A group of researchers led by Elke Rundensteiner has developed a highly effective technology that screens voice recordings for signs that a speaker is depressed, an important advance that could alert physicians and other clinicians to people who need help.
Audio-assisted Bidirectional Encoder Representations from Transformers (AudiBERT), the system developed by the researchers, leverages the words a speaker uses as well as the speaker’s tone, says Rundensteiner, William Smith Dean's Professor of Computer Science and founding director of WPI’s Data Science Program.

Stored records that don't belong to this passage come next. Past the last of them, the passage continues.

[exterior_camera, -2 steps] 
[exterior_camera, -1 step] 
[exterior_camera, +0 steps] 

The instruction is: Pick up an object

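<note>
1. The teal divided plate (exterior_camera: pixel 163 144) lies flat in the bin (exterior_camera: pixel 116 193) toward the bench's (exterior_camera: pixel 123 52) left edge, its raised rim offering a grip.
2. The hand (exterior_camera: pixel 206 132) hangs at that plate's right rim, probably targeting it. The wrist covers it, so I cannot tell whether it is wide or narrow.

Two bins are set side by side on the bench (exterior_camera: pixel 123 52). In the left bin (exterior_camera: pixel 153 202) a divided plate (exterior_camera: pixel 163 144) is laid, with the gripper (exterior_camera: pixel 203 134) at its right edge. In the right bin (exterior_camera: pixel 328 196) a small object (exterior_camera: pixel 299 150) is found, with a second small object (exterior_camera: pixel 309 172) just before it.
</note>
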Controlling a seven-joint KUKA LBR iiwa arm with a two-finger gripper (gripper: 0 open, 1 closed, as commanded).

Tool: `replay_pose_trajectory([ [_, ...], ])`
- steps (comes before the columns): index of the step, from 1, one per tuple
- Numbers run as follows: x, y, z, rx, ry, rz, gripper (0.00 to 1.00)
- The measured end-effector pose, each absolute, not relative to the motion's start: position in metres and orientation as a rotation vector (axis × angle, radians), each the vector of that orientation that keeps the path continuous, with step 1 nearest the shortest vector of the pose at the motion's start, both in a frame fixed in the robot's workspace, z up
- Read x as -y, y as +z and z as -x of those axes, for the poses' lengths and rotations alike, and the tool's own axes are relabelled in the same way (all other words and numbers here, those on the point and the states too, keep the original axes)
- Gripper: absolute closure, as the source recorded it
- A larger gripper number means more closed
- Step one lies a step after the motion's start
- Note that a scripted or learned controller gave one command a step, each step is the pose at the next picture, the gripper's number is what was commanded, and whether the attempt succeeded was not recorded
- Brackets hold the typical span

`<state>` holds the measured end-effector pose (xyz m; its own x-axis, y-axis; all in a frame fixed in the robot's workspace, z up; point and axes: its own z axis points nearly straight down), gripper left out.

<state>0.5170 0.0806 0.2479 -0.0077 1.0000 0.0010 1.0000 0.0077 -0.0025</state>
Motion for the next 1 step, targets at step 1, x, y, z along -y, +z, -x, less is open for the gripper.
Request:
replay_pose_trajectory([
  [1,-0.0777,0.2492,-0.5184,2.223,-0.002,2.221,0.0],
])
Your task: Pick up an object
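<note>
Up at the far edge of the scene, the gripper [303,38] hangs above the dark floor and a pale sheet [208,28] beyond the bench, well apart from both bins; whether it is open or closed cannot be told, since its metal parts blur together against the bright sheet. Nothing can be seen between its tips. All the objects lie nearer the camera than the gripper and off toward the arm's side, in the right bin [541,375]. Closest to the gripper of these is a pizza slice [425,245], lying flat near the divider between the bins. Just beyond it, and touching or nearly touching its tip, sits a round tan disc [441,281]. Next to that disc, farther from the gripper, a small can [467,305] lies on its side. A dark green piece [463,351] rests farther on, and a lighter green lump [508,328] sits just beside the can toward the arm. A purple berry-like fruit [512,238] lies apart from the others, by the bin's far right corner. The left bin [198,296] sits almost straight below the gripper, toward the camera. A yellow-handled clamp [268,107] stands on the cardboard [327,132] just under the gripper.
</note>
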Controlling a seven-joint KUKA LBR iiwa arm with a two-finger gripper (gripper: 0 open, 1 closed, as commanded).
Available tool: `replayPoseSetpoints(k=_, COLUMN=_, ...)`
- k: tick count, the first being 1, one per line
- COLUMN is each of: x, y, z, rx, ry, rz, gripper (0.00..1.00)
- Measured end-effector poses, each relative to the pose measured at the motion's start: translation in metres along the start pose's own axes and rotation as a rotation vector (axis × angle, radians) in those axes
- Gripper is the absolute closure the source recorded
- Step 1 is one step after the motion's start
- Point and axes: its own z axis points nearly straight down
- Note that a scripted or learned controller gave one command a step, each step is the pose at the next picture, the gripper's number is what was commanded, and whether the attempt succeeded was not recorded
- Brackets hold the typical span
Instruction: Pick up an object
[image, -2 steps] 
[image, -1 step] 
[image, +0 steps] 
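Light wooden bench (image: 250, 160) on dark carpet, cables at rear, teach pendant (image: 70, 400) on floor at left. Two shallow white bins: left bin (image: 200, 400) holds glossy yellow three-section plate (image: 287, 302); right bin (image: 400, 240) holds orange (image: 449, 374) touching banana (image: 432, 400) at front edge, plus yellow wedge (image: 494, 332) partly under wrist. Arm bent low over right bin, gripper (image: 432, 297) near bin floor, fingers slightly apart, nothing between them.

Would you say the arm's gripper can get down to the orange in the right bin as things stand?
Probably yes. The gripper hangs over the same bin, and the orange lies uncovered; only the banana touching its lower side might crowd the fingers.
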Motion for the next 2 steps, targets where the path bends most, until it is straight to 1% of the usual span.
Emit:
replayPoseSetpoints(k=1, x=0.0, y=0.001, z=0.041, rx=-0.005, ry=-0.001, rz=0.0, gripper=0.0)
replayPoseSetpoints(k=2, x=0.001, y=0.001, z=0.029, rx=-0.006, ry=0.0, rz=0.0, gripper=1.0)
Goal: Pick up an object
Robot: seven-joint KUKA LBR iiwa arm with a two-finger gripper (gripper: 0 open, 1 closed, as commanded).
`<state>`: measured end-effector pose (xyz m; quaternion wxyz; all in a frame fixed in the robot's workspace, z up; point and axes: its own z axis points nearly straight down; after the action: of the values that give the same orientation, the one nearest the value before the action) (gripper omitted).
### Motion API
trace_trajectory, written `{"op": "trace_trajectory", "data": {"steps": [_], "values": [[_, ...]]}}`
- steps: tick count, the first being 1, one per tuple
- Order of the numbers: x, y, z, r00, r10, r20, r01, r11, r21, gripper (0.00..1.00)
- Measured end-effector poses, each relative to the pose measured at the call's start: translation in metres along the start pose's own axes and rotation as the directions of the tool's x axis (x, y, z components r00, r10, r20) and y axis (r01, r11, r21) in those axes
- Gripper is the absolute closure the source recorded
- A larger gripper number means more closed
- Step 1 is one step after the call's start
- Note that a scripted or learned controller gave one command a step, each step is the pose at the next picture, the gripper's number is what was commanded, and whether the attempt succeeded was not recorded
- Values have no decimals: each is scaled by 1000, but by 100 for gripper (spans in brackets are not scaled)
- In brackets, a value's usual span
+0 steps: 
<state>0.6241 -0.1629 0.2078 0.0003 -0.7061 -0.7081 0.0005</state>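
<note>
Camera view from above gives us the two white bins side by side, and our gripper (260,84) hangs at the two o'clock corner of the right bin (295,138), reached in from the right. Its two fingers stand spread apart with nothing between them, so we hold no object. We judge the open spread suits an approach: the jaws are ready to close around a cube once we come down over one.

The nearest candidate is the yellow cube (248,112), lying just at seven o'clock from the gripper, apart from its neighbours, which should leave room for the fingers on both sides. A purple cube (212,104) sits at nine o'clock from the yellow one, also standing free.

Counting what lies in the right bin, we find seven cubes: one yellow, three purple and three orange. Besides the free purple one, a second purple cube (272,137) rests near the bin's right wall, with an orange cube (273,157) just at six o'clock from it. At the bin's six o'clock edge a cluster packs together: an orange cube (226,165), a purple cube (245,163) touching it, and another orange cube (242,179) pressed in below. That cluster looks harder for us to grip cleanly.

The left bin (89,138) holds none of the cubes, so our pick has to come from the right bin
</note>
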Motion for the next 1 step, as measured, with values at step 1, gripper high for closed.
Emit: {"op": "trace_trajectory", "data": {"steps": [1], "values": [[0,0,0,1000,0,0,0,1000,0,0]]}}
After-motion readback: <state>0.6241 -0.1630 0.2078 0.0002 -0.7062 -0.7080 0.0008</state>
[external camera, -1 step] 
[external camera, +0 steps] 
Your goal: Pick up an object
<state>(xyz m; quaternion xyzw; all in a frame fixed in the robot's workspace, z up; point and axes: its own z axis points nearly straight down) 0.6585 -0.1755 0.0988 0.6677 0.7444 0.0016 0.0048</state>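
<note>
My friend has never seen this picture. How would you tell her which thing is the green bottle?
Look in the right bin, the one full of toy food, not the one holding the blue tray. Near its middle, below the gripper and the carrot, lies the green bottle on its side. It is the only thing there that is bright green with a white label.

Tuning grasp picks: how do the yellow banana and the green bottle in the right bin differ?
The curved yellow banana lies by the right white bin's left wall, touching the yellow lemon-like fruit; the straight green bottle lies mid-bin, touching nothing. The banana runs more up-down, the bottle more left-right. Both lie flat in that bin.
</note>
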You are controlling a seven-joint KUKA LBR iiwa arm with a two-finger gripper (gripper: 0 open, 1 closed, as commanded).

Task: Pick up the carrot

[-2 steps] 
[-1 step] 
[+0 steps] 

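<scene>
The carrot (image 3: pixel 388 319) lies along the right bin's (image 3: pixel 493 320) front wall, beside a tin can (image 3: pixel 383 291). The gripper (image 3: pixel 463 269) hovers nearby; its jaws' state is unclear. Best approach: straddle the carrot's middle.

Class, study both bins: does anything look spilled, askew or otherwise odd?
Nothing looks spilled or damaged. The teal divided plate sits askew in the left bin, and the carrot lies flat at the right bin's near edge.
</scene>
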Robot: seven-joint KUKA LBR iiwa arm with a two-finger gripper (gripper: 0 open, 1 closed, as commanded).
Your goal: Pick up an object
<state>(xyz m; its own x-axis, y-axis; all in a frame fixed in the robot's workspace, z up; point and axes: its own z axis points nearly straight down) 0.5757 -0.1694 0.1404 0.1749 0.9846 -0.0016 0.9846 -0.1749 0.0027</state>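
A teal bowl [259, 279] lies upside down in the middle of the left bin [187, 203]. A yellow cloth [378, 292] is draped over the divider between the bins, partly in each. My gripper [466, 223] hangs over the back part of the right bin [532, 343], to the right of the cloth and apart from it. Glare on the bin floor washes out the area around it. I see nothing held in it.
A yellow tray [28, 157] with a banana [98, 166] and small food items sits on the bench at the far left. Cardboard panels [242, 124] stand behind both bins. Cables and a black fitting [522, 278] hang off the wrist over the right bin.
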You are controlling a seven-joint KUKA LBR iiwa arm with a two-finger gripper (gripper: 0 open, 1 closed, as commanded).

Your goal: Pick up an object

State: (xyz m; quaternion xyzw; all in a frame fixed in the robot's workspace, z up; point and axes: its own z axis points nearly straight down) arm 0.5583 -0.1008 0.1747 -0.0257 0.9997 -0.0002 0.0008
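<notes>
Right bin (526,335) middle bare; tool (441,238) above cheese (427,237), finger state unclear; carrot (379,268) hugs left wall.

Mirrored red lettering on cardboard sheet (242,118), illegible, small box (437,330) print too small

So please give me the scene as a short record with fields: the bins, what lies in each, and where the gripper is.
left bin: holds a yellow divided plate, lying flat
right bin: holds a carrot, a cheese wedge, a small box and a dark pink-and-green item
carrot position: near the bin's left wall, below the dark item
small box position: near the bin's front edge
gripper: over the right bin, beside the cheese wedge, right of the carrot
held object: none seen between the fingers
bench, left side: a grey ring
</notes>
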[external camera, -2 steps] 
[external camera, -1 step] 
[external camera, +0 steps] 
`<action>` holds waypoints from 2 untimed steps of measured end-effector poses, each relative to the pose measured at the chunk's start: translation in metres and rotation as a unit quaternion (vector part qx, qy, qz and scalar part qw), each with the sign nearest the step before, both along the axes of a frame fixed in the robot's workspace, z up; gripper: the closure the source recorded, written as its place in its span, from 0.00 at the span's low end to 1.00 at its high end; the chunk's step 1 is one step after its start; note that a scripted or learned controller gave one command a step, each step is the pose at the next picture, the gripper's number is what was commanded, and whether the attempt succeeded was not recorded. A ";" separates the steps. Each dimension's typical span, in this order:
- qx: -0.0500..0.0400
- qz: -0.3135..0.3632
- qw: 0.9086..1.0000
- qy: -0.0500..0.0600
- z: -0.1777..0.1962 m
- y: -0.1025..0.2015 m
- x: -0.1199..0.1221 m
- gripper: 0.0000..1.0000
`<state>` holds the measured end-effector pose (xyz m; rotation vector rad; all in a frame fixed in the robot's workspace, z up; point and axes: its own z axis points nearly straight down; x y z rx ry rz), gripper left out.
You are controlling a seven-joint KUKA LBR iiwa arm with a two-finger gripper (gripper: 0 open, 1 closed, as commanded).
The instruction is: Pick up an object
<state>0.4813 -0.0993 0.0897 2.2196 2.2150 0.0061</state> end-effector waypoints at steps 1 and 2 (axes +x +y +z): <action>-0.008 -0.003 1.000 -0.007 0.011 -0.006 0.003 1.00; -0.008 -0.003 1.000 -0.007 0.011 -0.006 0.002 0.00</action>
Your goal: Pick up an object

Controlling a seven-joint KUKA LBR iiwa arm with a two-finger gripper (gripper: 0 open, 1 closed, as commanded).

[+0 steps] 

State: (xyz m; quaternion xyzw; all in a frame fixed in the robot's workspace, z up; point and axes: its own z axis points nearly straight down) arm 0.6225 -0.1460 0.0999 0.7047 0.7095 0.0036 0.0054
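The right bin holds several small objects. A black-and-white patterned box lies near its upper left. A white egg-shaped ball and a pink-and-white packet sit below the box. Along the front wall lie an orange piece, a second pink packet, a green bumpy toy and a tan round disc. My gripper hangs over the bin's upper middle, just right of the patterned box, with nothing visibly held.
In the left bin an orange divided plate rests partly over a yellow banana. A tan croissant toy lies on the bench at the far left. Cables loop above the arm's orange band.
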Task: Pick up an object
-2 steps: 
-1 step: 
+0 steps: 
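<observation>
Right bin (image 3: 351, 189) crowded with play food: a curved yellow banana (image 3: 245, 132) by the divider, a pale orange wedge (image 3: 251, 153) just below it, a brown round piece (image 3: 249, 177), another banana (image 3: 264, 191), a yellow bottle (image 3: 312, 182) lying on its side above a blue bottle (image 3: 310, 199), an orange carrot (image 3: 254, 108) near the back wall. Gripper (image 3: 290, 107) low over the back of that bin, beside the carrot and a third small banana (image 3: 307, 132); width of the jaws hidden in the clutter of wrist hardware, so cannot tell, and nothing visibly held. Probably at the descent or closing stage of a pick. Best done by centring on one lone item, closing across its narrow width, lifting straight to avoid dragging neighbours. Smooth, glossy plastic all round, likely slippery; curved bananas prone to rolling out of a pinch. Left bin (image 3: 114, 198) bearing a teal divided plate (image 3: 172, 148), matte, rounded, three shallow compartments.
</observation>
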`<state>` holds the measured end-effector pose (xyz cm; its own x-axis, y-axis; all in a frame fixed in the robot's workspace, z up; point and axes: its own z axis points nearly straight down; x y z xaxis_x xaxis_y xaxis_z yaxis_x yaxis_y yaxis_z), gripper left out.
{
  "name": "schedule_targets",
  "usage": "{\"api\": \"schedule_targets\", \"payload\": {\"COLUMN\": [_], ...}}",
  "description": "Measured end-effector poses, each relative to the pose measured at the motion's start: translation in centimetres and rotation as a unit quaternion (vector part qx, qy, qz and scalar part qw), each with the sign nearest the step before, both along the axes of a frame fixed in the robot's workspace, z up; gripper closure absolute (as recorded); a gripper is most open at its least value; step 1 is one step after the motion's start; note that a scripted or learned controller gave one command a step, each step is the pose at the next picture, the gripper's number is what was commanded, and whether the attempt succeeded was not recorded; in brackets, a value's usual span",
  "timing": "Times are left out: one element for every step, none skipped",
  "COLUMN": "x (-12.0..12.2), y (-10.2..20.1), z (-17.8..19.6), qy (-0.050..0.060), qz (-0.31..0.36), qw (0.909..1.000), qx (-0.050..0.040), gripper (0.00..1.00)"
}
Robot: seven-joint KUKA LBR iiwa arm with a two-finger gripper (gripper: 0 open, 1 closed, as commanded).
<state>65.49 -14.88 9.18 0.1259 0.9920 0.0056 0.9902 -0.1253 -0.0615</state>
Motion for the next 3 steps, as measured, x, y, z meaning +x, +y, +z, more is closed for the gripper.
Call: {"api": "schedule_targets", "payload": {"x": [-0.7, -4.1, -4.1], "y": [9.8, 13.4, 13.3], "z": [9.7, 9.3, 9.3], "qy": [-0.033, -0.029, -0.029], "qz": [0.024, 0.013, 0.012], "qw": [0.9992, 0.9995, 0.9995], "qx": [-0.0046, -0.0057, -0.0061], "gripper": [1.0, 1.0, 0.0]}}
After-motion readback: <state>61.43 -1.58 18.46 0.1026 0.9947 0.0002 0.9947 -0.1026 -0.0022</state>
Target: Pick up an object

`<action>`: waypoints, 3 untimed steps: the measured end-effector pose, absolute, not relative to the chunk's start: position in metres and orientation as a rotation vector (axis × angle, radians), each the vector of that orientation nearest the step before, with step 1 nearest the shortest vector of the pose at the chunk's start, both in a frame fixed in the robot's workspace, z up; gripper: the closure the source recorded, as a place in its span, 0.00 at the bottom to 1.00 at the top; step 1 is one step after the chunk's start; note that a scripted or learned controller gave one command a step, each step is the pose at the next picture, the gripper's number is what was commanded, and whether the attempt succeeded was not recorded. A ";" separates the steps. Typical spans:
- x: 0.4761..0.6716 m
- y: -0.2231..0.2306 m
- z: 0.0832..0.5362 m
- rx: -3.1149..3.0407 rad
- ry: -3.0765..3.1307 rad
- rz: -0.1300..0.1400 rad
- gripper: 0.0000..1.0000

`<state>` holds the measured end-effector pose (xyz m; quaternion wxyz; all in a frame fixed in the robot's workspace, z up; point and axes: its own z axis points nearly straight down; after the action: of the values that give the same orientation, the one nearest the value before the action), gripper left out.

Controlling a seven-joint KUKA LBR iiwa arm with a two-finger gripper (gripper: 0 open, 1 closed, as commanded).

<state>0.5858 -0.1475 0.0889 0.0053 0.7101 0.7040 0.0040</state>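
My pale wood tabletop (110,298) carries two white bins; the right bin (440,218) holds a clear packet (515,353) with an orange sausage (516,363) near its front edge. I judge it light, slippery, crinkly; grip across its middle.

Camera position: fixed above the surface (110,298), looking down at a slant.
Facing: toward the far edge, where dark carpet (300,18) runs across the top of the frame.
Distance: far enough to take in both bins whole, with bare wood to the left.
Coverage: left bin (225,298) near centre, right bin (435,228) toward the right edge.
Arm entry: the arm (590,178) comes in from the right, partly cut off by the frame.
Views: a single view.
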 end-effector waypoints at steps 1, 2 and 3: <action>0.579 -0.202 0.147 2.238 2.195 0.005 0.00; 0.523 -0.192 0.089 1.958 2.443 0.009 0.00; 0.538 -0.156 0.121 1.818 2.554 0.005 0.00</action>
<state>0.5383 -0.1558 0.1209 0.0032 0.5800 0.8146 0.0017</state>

“Clinicians can detect depression and other mental ailments based on the content and tone of interviews with patients,” Rundensteiner says. “With deep learning data science techniques, we have developed a digital technology that examines a speaker’s words and tone for signs of depression. If widely deployed, this tool could dramatically expand mental health screening at low costs.”
The researchers’ innovation was selected for presentation in November 2021 at the Association for Computing Machinery Conference on Information and Knowledge Management, where it received the Best Applied Research Award. The authors are Rundensteiner; Ermal Toto ’21 (PhD), previously a graduate student in computer science with Rundensteiner and now WPI assistant director of academic research computing; and ML Tlachac, a PhD student in data science with Rundensteiner. Tlachac has accepted a position as an assistant professor at Bryant University.
AudiBERT builds on the researchers’ previous work on the feasibility of using machine learning to analyze voice samples and other digital data from smartphones and social media and on audio-based depression screening as a way to address the societal problems of depression and limited mental health resources. At the core of the research is the idea that a person’s voice can reveal hidden issues.
“If a person is depressed, their vocal tone becomes a monotone,” Toto says. “Their voice might jitter, or shake, a little bit. “Trained clinicians can intuitively detect these variables during conversations. Now we can automate the detection in the human voice through machine learning models.”